_To do_. Read through the material below and find each line that has the word "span"; copy it.

_Collected data_.
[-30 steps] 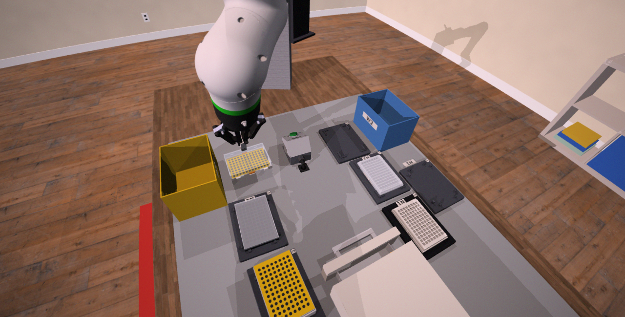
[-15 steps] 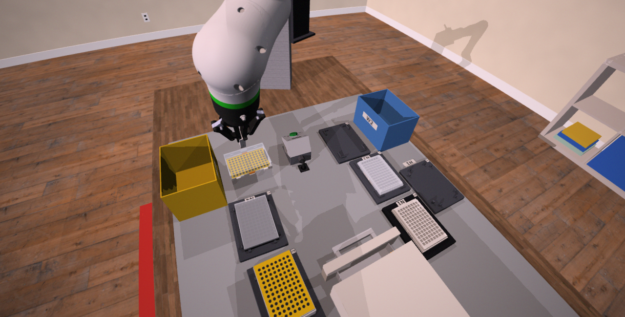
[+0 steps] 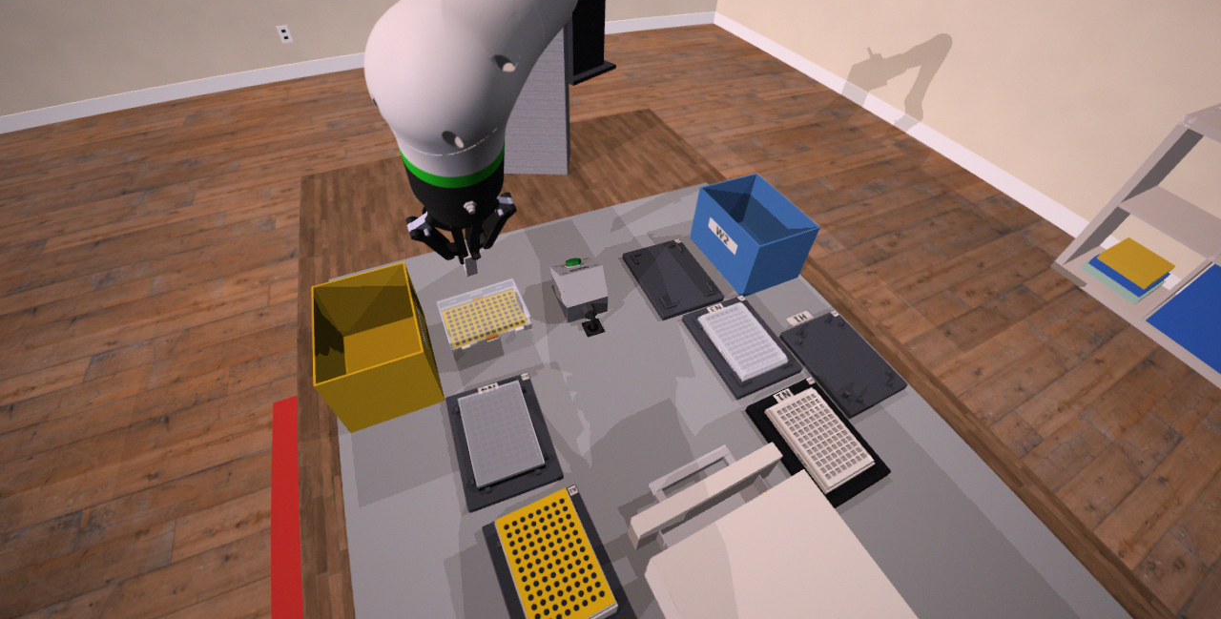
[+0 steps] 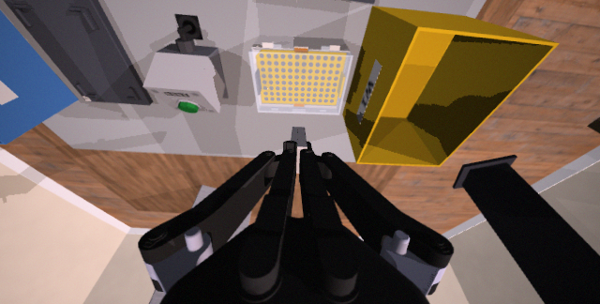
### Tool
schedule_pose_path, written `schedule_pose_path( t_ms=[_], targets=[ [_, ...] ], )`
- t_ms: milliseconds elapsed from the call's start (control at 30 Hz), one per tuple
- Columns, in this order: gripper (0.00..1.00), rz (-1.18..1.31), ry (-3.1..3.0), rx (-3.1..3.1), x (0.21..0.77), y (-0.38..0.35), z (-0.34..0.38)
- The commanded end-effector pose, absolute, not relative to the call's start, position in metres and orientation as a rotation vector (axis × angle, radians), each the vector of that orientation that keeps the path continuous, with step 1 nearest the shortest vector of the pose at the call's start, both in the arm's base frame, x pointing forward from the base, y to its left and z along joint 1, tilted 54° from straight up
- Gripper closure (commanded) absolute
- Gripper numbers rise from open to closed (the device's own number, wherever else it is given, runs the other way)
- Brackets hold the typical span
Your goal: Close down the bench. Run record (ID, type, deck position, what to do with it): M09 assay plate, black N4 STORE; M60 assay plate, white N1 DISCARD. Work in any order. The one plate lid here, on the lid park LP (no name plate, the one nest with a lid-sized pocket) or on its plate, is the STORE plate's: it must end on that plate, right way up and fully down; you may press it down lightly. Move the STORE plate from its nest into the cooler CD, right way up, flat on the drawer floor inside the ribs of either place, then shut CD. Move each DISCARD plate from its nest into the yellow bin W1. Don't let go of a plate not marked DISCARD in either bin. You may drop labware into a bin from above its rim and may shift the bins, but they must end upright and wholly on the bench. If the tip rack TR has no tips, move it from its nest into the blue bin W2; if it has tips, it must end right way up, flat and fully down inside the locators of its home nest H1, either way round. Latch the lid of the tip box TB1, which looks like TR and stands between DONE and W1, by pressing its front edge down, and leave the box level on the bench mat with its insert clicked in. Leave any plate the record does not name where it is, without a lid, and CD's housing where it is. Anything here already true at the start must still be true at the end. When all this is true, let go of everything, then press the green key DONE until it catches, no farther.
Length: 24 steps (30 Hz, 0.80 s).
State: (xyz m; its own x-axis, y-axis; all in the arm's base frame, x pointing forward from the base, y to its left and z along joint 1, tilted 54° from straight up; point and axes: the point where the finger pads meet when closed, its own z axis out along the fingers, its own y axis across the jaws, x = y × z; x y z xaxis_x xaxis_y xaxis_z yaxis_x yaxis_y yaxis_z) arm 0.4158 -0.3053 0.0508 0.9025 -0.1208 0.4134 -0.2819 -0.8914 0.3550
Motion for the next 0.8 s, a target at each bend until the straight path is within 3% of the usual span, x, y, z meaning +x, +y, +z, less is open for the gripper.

_Exercise answer_.
- Brackets hold the typical span
Motion for the next 0.8 s, a target at each bend until the straight path is within 3% of the usual span, x, y, z meaning +x, +y, +z, less is open for the gripper.

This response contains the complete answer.